#### The task:
With the pictures excluded, reproduce all of the data exactly.

#### Data provided:
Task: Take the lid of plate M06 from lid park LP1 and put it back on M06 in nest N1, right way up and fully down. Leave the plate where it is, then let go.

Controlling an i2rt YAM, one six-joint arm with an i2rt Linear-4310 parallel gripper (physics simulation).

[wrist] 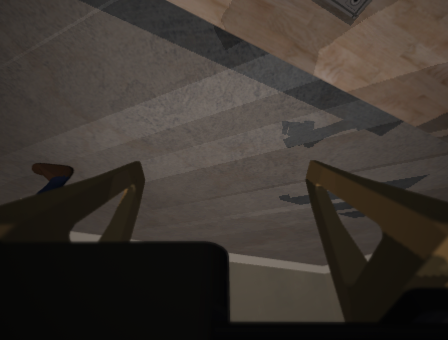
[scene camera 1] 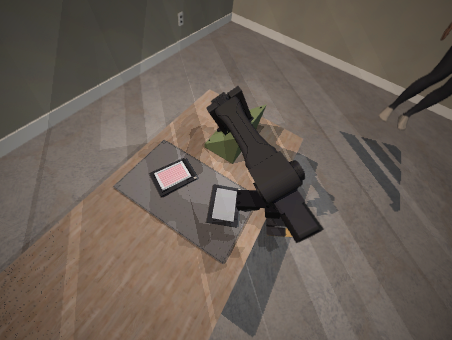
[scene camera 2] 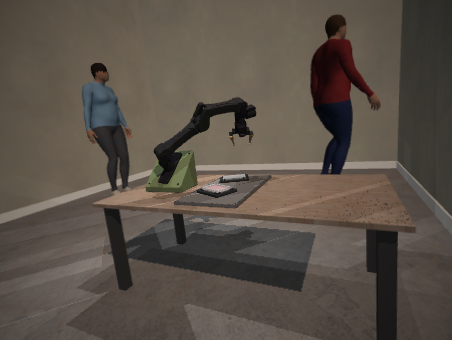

#### Task answer:
Task: Take the lid of plate M06 from lid park LP1 and put it back on M06 in nest N1, right way up and fully down. Leave the plate where it is, then let go.

Controlling an i2rt YAM, one six-joint arm with an i2rt Linear-4310 parallel gripper (physics simulation).

[wrist] 
[scene camera 1] 
[scene camera 2] 

This answer has now been given in full.